▶ ASSIGNMENT: Using the records that appear below, write out exactly the lines from the one with "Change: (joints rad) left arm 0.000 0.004" through the one with "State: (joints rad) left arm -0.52", keeping both end lines.

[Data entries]
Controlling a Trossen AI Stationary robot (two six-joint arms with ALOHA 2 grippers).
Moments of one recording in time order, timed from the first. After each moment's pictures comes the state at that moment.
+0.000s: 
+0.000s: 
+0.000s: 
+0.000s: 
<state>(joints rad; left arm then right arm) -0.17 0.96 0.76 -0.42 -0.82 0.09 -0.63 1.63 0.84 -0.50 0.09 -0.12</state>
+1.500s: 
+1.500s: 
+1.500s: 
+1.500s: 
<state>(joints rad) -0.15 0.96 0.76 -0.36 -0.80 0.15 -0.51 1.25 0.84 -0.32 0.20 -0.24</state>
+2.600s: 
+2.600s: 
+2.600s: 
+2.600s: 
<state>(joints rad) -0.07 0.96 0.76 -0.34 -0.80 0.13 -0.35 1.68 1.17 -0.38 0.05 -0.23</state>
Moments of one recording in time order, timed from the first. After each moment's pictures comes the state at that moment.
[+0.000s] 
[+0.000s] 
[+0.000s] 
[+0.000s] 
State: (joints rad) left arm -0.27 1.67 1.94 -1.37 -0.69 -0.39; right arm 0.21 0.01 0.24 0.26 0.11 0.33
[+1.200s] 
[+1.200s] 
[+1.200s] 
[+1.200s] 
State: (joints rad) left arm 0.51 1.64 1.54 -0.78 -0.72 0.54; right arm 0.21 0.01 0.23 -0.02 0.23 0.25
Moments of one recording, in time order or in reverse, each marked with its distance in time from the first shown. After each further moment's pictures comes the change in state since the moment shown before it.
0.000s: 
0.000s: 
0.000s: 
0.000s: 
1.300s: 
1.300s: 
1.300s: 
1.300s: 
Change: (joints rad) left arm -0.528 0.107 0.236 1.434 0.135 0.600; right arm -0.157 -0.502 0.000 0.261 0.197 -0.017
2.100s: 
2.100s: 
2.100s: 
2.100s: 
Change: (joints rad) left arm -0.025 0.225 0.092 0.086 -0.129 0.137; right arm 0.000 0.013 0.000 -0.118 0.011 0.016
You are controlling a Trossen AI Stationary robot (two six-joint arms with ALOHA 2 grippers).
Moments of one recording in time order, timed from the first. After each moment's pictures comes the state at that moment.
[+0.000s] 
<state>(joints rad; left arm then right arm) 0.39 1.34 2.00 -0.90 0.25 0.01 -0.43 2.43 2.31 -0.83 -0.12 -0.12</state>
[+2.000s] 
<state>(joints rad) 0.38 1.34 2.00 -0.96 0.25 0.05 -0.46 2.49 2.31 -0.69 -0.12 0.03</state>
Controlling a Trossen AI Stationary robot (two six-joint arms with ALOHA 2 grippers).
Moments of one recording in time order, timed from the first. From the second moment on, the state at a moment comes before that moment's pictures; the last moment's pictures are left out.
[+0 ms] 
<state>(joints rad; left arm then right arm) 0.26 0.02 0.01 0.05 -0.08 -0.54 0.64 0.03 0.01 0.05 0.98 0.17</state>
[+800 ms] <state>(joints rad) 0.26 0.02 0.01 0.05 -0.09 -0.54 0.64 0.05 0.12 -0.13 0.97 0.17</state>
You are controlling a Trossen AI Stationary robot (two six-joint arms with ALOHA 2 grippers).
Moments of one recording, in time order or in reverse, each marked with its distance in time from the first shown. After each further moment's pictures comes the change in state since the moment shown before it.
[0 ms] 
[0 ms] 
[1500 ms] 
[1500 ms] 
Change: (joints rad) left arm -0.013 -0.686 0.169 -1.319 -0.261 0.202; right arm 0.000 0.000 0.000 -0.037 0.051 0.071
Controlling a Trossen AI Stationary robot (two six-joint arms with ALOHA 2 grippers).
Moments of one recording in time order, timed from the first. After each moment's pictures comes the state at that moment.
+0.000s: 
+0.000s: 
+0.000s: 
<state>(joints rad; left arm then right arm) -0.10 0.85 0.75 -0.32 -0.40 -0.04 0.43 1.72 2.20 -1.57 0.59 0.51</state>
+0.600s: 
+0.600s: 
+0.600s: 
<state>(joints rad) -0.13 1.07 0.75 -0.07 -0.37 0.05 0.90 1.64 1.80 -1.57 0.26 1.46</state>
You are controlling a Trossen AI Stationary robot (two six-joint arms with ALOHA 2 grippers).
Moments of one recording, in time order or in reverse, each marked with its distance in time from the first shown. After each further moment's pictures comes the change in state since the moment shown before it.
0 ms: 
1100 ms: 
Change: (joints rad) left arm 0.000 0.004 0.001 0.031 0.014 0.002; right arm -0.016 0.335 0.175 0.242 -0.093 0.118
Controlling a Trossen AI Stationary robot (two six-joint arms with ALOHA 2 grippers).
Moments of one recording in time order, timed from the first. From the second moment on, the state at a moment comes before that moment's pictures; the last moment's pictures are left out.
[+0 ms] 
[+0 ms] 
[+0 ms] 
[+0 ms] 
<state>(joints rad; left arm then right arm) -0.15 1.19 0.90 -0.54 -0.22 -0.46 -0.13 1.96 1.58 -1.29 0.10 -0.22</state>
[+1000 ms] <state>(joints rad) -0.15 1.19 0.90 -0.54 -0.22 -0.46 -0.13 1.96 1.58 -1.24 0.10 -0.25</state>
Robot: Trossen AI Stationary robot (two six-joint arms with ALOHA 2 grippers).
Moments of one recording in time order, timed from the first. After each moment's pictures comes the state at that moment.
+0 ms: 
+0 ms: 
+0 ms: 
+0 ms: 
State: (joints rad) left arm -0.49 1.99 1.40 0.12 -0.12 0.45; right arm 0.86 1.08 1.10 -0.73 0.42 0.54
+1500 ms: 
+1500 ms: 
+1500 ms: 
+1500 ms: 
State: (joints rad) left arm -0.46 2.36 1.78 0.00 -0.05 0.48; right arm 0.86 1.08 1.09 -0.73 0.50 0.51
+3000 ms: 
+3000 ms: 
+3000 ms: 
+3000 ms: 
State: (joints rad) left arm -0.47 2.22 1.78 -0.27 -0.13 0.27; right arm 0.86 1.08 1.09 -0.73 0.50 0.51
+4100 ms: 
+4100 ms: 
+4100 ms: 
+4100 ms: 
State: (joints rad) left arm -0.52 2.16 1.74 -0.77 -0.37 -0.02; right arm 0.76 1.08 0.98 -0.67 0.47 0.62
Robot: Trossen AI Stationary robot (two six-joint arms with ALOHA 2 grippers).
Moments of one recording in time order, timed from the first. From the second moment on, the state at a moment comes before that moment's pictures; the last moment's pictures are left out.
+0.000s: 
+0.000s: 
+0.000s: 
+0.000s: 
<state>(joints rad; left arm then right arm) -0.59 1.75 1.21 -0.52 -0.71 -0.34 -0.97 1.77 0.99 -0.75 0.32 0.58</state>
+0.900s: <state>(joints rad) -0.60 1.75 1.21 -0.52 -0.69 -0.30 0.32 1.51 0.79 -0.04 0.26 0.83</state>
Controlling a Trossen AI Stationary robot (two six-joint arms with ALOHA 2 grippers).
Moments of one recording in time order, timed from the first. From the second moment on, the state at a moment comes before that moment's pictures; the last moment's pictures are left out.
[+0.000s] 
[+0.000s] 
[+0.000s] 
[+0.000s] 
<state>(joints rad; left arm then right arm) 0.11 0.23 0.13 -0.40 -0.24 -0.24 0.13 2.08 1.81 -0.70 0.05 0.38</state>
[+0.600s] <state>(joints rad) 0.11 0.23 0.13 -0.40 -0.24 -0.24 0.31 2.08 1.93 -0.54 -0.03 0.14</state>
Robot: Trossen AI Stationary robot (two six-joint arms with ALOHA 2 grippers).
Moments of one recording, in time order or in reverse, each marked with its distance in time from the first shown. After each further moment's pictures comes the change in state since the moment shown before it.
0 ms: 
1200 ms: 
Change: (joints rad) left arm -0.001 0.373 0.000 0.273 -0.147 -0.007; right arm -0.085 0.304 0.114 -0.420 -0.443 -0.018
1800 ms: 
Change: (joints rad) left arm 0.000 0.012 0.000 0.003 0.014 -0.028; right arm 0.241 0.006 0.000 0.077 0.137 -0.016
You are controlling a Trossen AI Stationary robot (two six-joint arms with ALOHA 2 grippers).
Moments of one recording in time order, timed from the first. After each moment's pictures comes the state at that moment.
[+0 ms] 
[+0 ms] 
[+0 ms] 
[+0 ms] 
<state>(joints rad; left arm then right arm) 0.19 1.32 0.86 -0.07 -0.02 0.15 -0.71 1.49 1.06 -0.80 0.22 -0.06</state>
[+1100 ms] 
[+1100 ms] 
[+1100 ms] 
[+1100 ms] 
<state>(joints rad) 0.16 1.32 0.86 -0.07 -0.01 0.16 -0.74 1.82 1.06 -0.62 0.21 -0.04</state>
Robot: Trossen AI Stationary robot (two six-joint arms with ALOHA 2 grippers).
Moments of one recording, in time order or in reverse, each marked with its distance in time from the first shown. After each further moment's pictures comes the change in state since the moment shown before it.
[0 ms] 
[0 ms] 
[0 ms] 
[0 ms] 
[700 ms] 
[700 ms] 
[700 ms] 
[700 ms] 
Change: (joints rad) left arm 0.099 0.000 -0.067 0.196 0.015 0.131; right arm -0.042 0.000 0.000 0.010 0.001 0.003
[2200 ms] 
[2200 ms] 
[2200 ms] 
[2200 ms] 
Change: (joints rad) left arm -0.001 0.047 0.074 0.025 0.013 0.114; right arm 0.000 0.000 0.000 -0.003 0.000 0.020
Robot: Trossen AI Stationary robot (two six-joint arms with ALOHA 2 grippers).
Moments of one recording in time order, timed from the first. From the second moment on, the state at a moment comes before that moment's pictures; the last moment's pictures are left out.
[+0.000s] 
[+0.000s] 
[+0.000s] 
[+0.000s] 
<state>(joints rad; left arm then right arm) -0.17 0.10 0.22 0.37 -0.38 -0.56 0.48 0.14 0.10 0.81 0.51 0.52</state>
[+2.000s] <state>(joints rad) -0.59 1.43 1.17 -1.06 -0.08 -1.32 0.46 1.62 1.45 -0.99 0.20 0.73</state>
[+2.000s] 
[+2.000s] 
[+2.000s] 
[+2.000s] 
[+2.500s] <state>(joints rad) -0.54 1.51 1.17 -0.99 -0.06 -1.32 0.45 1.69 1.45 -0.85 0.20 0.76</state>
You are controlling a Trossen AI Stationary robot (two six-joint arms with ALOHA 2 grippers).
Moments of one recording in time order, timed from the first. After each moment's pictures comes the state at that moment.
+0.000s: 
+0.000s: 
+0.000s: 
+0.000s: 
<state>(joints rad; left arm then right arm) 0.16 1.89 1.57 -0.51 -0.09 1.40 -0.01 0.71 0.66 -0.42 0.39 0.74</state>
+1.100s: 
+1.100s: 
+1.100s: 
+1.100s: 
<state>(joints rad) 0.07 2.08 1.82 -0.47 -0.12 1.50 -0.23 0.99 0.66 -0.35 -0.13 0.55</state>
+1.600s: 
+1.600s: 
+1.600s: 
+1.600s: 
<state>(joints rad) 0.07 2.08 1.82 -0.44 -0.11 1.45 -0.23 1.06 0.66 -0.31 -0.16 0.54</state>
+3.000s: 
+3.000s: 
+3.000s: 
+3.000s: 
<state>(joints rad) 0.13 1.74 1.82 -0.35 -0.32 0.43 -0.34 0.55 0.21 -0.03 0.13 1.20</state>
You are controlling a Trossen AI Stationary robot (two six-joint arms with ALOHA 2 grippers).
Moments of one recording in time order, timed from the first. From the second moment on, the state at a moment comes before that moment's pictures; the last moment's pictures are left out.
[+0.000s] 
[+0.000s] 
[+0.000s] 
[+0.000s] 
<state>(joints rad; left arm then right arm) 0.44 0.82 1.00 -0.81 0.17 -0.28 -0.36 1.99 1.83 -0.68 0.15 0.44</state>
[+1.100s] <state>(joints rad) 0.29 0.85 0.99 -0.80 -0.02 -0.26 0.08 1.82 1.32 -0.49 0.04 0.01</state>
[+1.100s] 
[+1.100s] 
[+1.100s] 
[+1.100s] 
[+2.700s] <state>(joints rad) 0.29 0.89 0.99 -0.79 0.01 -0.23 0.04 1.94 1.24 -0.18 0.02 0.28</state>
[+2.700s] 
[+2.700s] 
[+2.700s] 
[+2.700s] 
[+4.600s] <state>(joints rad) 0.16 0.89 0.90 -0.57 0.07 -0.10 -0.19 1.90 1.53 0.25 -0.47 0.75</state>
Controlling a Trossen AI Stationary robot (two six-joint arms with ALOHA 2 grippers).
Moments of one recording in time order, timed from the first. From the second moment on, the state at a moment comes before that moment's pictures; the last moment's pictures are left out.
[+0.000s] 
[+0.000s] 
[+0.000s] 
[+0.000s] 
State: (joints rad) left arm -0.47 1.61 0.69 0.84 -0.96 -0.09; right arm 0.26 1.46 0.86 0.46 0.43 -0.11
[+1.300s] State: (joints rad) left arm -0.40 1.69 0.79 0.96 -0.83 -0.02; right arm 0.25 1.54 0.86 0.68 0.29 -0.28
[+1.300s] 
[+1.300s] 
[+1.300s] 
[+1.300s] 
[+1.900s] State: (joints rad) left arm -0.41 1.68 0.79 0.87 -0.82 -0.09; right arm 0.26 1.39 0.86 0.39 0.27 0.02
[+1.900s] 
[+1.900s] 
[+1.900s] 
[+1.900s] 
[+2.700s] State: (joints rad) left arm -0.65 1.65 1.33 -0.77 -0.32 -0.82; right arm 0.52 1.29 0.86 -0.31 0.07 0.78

▶ OUTPUT BELOW:
Change: (joints rad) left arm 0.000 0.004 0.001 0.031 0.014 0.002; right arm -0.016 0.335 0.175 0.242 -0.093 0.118
Controlling a Trossen AI Stationary robot (two six-joint arms with ALOHA 2 grippers).
Moments of one recording in time order, timed from the first. From the second moment on, the state at a moment comes before that moment's pictures; the last moment's pictures are left out.
[+0 ms] 
[+0 ms] 
[+0 ms] 
[+0 ms] 
<state>(joints rad; left arm then right arm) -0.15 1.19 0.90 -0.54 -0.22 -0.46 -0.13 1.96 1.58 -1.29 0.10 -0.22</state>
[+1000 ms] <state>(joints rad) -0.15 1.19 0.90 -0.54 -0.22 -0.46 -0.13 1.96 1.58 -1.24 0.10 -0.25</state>
Robot: Trossen AI Stationary robot (two six-joint arms with ALOHA 2 grippers).
Moments of one recording in time order, timed from the first. After each moment's pictures comes the state at that moment.
+0 ms: 
+0 ms: 
+0 ms: 
+0 ms: 
State: (joints rad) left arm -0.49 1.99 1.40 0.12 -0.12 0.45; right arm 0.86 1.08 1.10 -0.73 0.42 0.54
+1500 ms: 
+1500 ms: 
+1500 ms: 
+1500 ms: 
State: (joints rad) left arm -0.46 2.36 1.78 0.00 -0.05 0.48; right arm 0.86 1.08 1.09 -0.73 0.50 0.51
+3000 ms: 
+3000 ms: 
+3000 ms: 
+3000 ms: 
State: (joints rad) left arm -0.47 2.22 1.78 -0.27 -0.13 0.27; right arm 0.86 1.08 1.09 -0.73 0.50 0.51
+4100 ms: 
+4100 ms: 
+4100 ms: 
+4100 ms: 
State: (joints rad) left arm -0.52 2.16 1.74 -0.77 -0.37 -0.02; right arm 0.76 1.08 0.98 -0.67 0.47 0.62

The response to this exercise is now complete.